# Your objective
Restate the material verbatim, every line included.

# Listed entries

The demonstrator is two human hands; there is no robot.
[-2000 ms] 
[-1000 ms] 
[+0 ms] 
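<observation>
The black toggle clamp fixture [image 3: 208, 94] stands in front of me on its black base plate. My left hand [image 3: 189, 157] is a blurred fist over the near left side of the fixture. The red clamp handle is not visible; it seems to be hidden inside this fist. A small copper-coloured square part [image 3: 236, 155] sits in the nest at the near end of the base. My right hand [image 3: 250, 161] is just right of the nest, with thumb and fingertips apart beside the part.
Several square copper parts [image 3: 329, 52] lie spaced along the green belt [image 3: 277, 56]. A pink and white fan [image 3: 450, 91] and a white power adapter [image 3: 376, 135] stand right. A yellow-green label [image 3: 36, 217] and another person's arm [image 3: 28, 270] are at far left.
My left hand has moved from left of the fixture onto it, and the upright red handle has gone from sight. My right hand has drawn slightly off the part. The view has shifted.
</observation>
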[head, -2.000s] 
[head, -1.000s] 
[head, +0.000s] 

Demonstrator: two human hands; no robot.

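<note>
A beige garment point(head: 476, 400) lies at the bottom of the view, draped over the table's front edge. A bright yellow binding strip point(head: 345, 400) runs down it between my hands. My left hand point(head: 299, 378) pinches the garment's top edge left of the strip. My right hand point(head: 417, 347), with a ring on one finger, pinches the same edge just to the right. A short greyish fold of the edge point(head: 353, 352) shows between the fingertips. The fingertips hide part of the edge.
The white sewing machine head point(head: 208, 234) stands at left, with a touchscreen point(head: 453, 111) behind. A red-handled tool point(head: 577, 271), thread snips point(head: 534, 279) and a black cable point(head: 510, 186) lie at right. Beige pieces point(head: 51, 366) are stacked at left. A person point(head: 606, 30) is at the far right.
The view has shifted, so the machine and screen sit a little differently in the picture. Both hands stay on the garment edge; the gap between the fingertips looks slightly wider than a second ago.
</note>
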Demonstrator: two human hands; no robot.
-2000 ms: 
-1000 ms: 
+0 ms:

# Exercise solution
The demonstrator is two human hands; there is no robot.
[-2000 ms] 
[-1000 ms] 
[+0 ms] 
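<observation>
The black toggle clamp fixture [image 3: 208, 94] stands in front of me on its black base plate. My left hand [image 3: 189, 157] is a blurred fist over the near left side of the fixture. The red clamp handle is not visible; it seems to be hidden inside this fist. A small copper-coloured square part [image 3: 236, 155] sits in the nest at the near end of the base. My right hand [image 3: 250, 161] is just right of the nest, with thumb and fingertips apart beside the part.
Several square copper parts [image 3: 329, 52] lie spaced along the green belt [image 3: 277, 56]. A pink and white fan [image 3: 450, 91] and a white power adapter [image 3: 376, 135] stand right. A yellow-green label [image 3: 36, 217] and another person's arm [image 3: 28, 270] are at far left.
My left hand has moved from left of the fixture onto it, and the upright red handle has gone from sight. My right hand has drawn slightly off the part. The view has shifted.
</observation>
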[head, -2.000s] 
[head, -1.000s] 
[head, +0.000s] 

Demonstrator: two human hands; no robot.

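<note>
A beige garment point(head: 476, 400) lies at the bottom of the view, draped over the table's front edge. A bright yellow binding strip point(head: 345, 400) runs down it between my hands. My left hand point(head: 299, 378) pinches the garment's top edge left of the strip. My right hand point(head: 417, 347), with a ring on one finger, pinches the same edge just to the right. A short greyish fold of the edge point(head: 353, 352) shows between the fingertips. The fingertips hide part of the edge.
The white sewing machine head point(head: 208, 234) stands at left, with a touchscreen point(head: 453, 111) behind. A red-handled tool point(head: 577, 271), thread snips point(head: 534, 279) and a black cable point(head: 510, 186) lie at right. Beige pieces point(head: 51, 366) are stacked at left. A person point(head: 606, 30) is at the far right.
The view has shifted, so the machine and screen sit a little differently in the picture. Both hands stay on the garment edge; the gap between the fingertips looks slightly wider than a second ago.
</note>
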Demonstrator: two human hands; no robot.
-2000 ms: 
-1000 ms: 
+0 ms:

Work on the exercise is complete.